Women with false stalking syndrome will go to the police, ministers, friends and others to gain support, friendship and escape from problems in their life. It has not been established whether or not men have this syndrome. Women with this condition are typically dramatic, sexually provocative, live chaotic lives, suffer repeated relationship failures, have financial problems and have very dysfunctional histories usually involving drug or alcohol use. They also have histories of being stalked or know people who have been stalked. Any person who repeatedly places their self in proximity of a person they claim is stalking them is likely to suffer from false stalking syndrome or may be involved in false crime reporting.
The extreme form of Munchausen’s involves making up symptoms or inflicting injury through abuse or even poisoning. The extreme form of false stalking syndrome involves creating the appearance that the women’s life is ruined or in danger. In this case, a woman repeatedly engages in a relationship with a man, does not tell her support system and then claims to be a victim of stalking. Such women will tell police and the court that they fear for their life, obtain a stalking order and they will then go to the so-called “stalkers” church, community group or place of employment.
The behavior of false stalking syndrome appears to be limited almost exclusively to women. However, both men and women become involved in false crime reporting – usually to get revenge or to discredit the other person during a business conflict, a divorce or child custody dispute.
Understanding the dynamics of stalking is the first best thing you can do to prevent it from happening. Keep in mind that a stalking order is essentially a restraining order and it does virtually nothing to prevent violence if the stalkers intends to do harm. Not all stalkers intend to do harm. Whether you have a stalking order or not, you need to take steps to reduce the risk of being stalked. Here are some helpful suggestions if you think you could be or may be stalked.
1. End the relationship together with the help of counselor.
2. Talk to a counselor to help you make sure that you don’t send mixed messages.
3. Agree to give each other a period of time with no contact.
4. Don’t talk to mutual friends or the other person’s friends about your relationship.

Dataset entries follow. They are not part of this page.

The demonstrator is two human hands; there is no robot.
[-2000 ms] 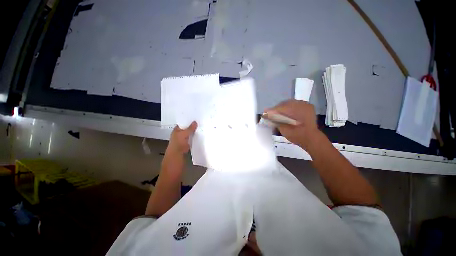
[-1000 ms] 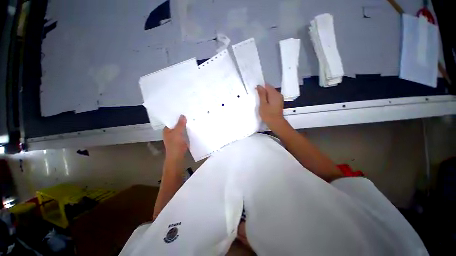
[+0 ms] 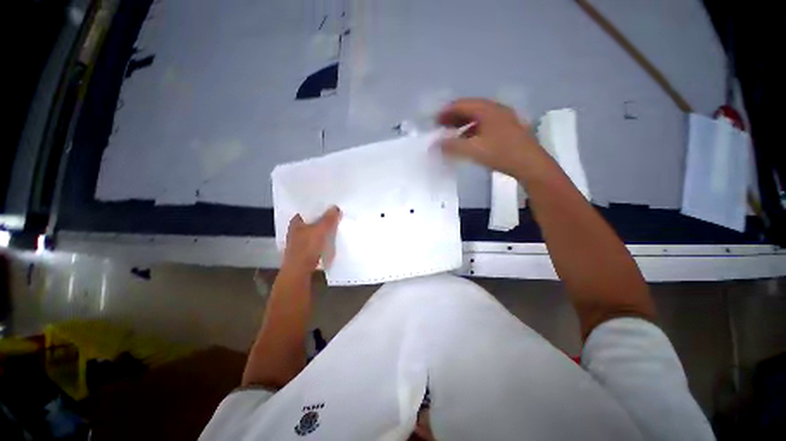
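Observation:
A white cut panel (image 3: 396, 241) with small dark dots and a perforated lower edge lies spread in front of me, over the table's front edge. My left hand (image 3: 312, 241) holds its left part, thumb on top. My right hand (image 3: 470, 133) is blurred at its upper right corner, with a thin white edge between the fingers. A folded panel (image 3: 503, 202) lies right of the panel, partly hidden by my right forearm. A bundle of folded panels (image 3: 566, 151) lies beyond it, partly behind my hand.
Pale grey sheet (image 3: 215, 112) covers the table over dark material. A white sheet stack (image 3: 715, 172), red-handled scissors (image 3: 731, 117) and a wooden stick (image 3: 638, 57) are at the right. A yellow crate (image 3: 73, 353) stands on the floor at left.
My right hand has moved up from the panel's right side to its upper right corner. The separate narrow strip seen beside the panel a second ago no longer shows. The camera view has shifted.

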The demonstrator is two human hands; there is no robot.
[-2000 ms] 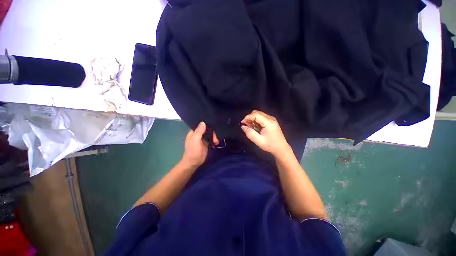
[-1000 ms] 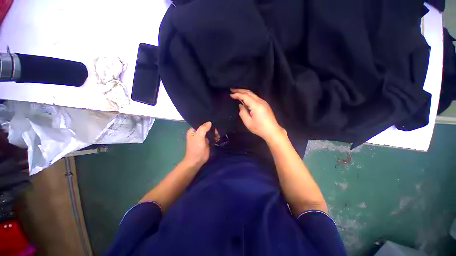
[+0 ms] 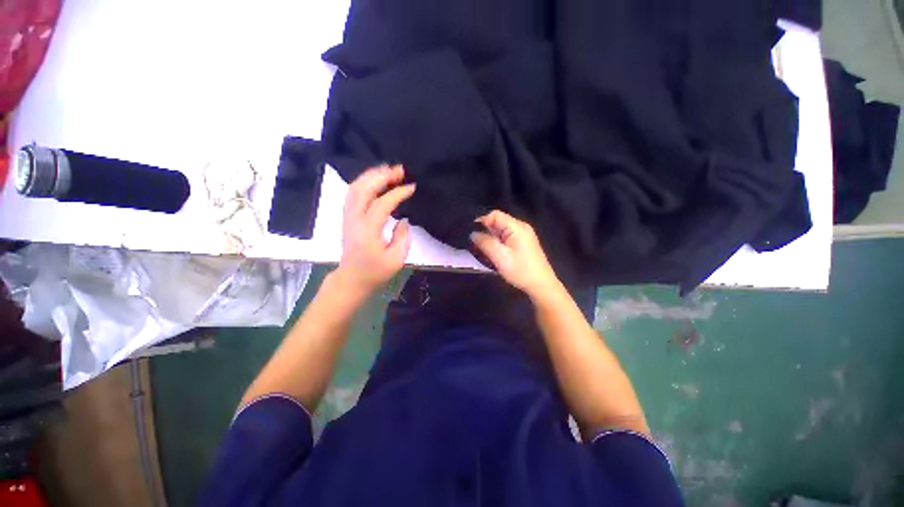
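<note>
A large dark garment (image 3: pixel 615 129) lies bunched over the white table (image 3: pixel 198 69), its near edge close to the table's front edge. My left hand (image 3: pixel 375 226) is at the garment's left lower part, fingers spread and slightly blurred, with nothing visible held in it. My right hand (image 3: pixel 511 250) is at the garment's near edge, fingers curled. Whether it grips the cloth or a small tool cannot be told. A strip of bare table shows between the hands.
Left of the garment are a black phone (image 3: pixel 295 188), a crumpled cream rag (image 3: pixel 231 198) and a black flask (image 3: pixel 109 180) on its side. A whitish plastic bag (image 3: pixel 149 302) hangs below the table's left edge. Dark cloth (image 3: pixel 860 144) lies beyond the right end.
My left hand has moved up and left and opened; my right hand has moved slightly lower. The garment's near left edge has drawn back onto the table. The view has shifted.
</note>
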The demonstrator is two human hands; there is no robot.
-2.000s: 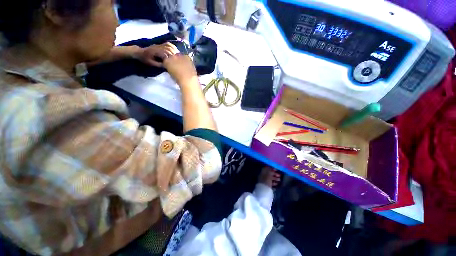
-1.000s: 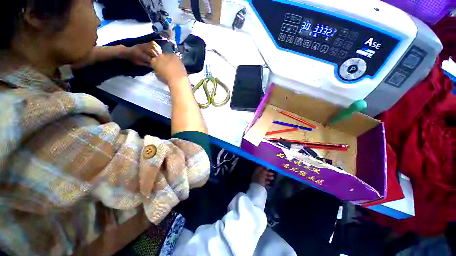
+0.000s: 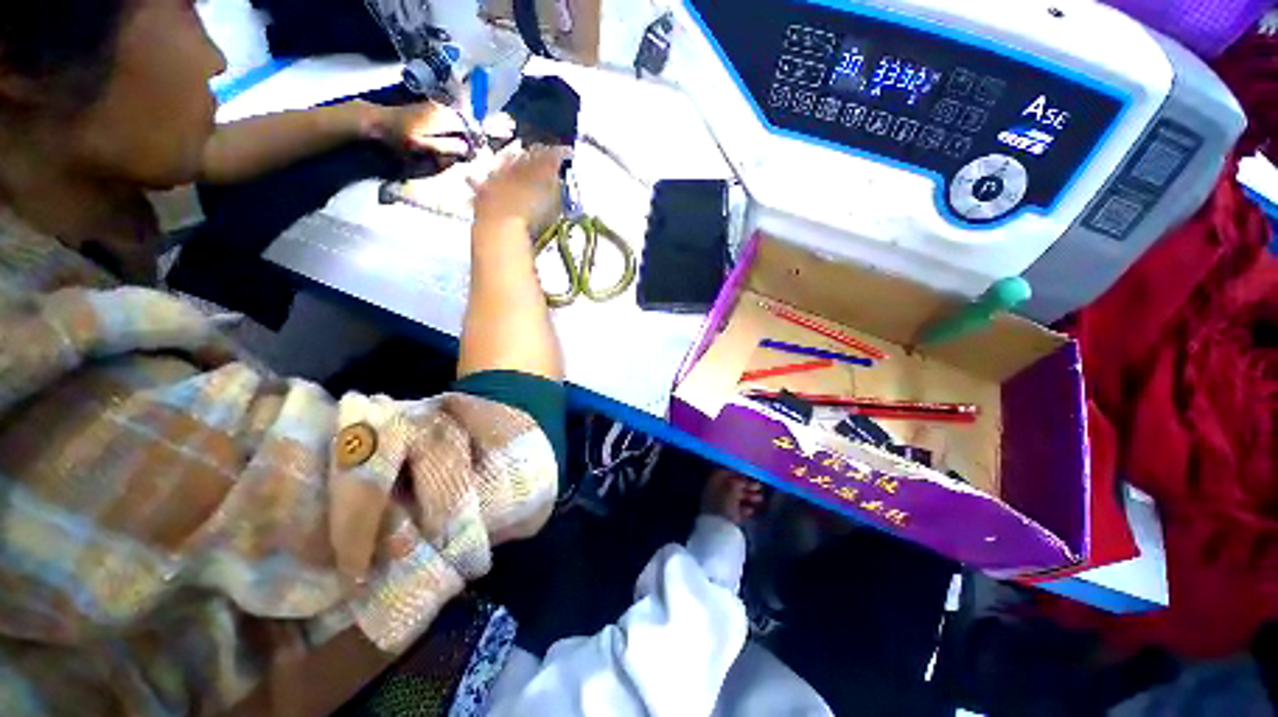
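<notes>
Another person in a checked shirt works at the sewing machine needle area with bare hands. That person's one hand is at the cloth beside the needle; the other is on the near side, fingers spread beside a black fabric piece. More black cloth lies to the left. Gold-handled scissors lie on the white table, right of the wrist. I see no hand that I can tell is mine. Fingers partly hide the stitching spot.
The white machine head with lit panel is at upper right. A black flat rectangle lies beside the open purple box holding pens and a green-handled tool. A white-sleeved arm is below the table edge; whose is unclear. Red fabric is right.
The other person's near hand has left the far hand and spread out towards the scissors. The black piece looks raised and reshaped. The view has shifted slightly.
</notes>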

5. Avoid places where the other person will be for at least 30 days.
6. Go ahead and date if you want but don’t date the other person’s friends or co-workers.
7. Get caller ID on your home phone and answer only safe numbers.

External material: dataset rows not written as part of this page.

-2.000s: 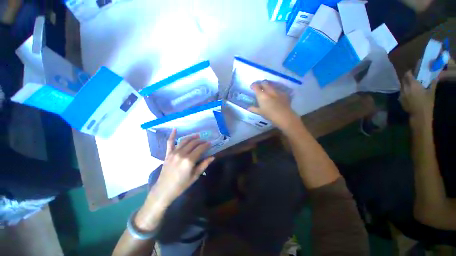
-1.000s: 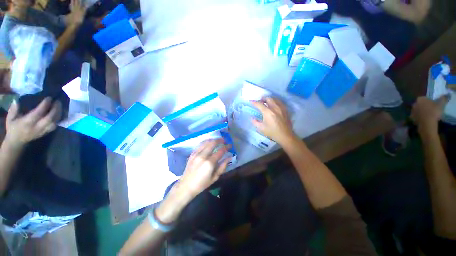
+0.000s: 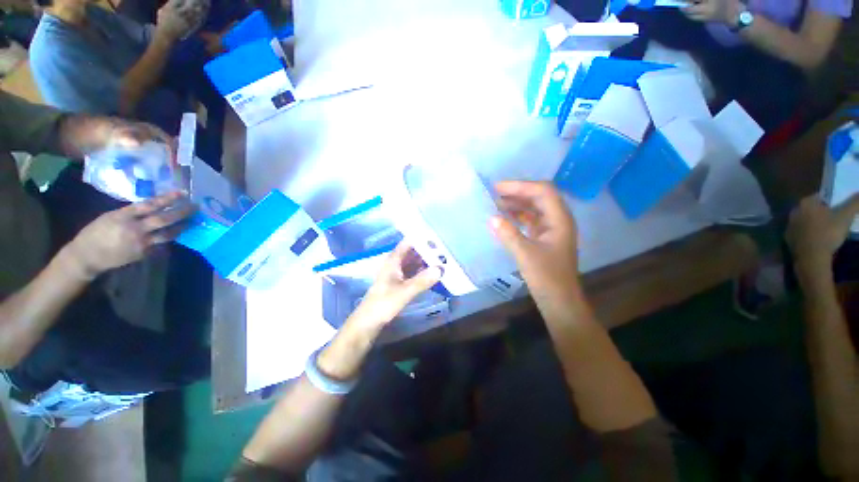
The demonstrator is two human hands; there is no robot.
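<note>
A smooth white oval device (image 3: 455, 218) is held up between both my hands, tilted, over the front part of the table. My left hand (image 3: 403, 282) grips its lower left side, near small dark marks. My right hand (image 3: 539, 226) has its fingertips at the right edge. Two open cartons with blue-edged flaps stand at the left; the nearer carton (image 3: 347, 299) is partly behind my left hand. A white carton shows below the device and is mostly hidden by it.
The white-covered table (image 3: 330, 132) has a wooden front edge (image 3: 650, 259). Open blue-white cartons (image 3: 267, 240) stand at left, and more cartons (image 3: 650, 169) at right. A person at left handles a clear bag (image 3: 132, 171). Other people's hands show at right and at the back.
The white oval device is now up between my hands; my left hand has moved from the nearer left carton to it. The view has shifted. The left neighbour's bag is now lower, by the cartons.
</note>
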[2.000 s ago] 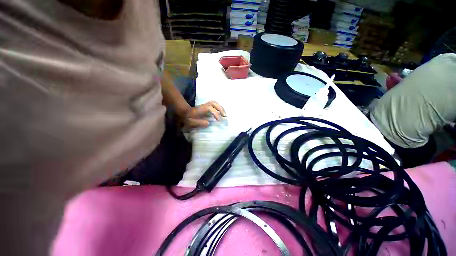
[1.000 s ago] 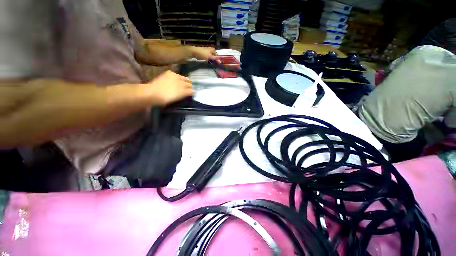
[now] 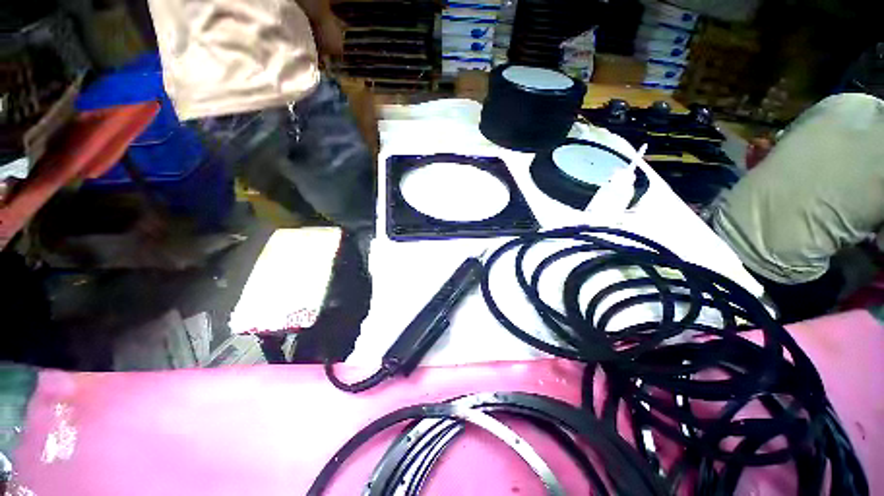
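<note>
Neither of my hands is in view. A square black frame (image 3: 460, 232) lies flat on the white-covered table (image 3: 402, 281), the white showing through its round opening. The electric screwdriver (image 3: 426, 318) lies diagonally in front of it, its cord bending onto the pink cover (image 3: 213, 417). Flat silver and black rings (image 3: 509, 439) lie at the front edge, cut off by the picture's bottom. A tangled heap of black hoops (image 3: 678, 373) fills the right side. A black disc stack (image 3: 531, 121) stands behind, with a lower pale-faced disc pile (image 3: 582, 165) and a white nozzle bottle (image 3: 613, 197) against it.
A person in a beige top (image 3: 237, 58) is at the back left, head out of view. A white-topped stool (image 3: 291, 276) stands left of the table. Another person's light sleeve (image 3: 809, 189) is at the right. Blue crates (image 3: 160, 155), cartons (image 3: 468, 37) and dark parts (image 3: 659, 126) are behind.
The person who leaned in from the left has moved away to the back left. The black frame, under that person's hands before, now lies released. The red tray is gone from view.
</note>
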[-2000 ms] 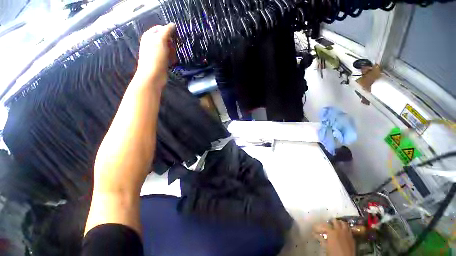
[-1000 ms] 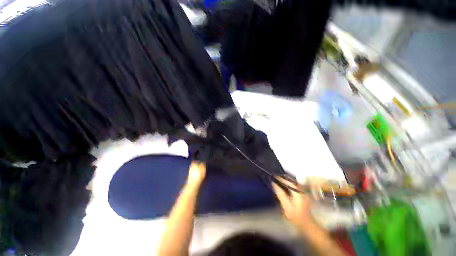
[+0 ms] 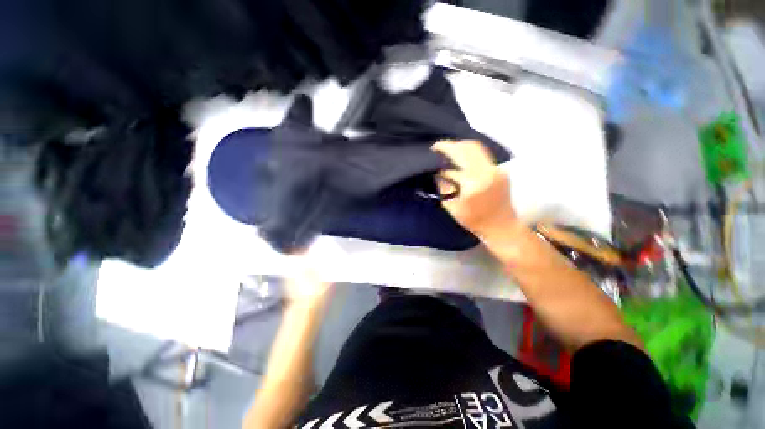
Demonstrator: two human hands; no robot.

8. Get a cell phone, block your number and give the number to trusted people.
9. Document every contact and attempted contact with a time, date, witnesses and what happened.
10. Do not get into a pattern of being angry and then nice to the other person.

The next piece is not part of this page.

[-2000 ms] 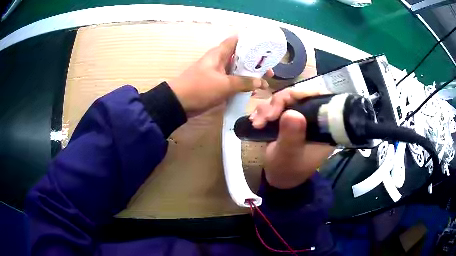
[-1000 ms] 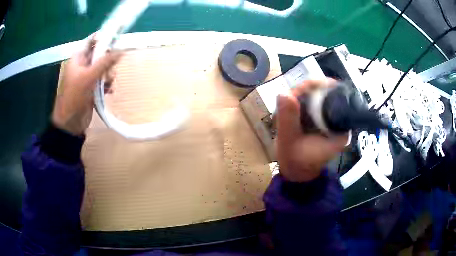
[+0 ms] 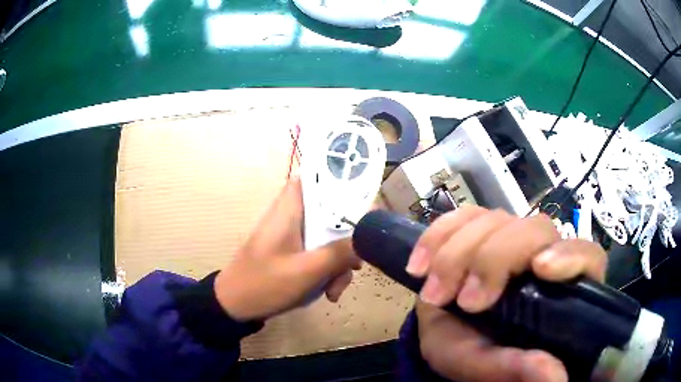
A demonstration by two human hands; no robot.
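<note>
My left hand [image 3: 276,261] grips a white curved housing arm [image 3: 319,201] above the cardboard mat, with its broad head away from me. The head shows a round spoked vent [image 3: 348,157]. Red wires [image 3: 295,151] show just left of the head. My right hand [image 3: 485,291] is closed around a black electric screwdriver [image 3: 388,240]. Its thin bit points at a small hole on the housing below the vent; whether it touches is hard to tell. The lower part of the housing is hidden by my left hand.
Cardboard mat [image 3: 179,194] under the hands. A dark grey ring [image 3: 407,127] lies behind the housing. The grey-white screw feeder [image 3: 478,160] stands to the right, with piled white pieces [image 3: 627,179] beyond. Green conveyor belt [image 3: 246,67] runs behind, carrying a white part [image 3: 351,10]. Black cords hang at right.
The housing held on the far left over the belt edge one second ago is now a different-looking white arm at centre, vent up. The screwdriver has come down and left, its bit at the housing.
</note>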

11. Say “no” only once, don’t let them down “easy”, reveal nothing about yourself, and say nothing else to explain or justify yourself.
12. There must be no contact of any kind under any circumstances if you think you are being stalked.
13. Mutual friends and acquaintances should not discuss the other person at all with a potential stalker.
14. Contact a qualified mental health professional if you believe you are at risk or if you are being stalked.
15. If you have a stalking order against someone, then you should never place yourself in proximity to that person or engage in anything that could be considered proximity seeking behavior.
16. Do not give the person any reason to think about you, talk about you to anyone or by going places where they routinely go as part of their life.
Dr. Conner is a Clinical Psychologist. His degree is like a Ph.D. only it is more applied and is usually achieved without writing or defending a Doctoral Thesis. They rarely do theoretical research or teach psychology in University. They are strictly clinicians and as well trained as Ph.D. clinicians.